*YOUR ASSIGNMENT:*
Repeat the listing exactly, minus the pictures.

○ ○ ○

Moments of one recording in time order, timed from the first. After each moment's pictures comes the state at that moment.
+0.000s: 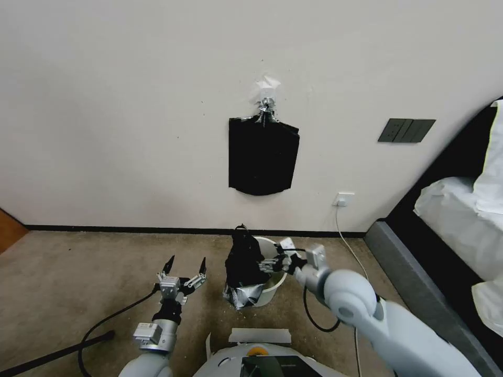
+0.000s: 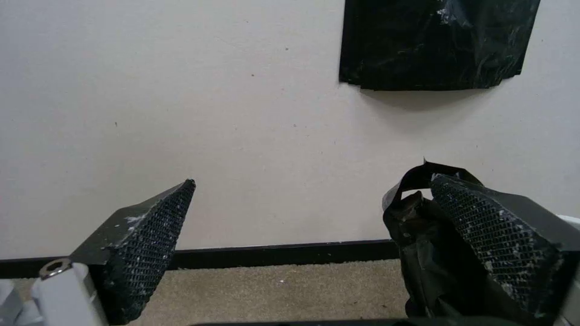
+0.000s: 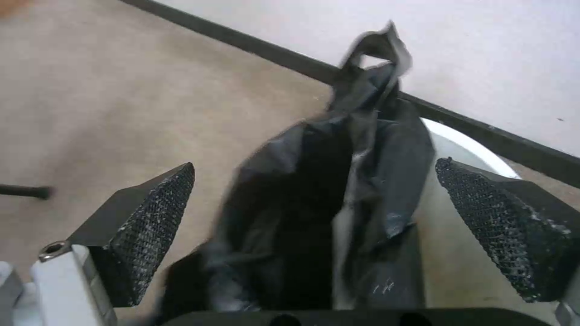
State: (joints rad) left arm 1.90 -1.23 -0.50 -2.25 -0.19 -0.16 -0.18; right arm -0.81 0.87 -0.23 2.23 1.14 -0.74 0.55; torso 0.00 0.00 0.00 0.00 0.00
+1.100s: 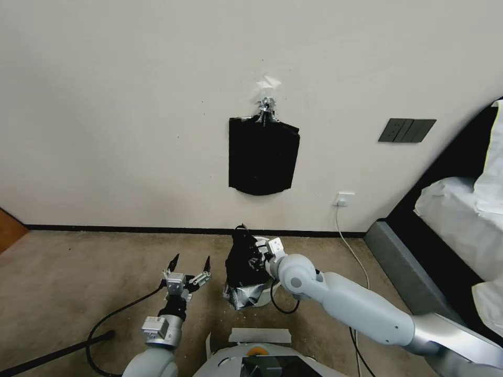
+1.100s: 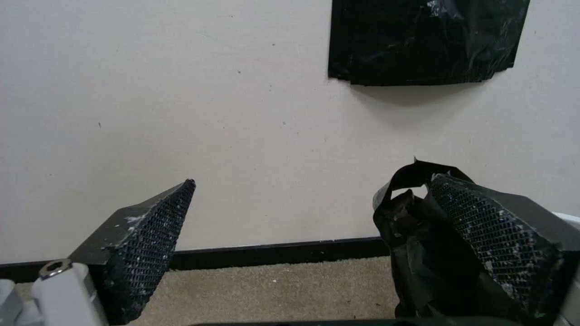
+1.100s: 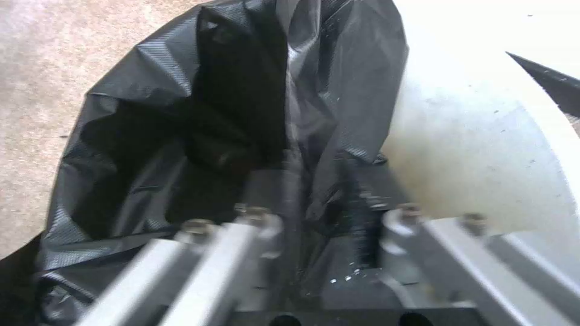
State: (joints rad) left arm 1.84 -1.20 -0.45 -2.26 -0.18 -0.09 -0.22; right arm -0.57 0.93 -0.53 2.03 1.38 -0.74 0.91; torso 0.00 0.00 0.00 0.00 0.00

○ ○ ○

*WRITTEN ANSWER:*
Moments of one recording in time order, timed from the first. After each moment's pictures comes the state at that moment.
+0.000s: 
+0.000s: 
+0.000s: 
State: (joints rad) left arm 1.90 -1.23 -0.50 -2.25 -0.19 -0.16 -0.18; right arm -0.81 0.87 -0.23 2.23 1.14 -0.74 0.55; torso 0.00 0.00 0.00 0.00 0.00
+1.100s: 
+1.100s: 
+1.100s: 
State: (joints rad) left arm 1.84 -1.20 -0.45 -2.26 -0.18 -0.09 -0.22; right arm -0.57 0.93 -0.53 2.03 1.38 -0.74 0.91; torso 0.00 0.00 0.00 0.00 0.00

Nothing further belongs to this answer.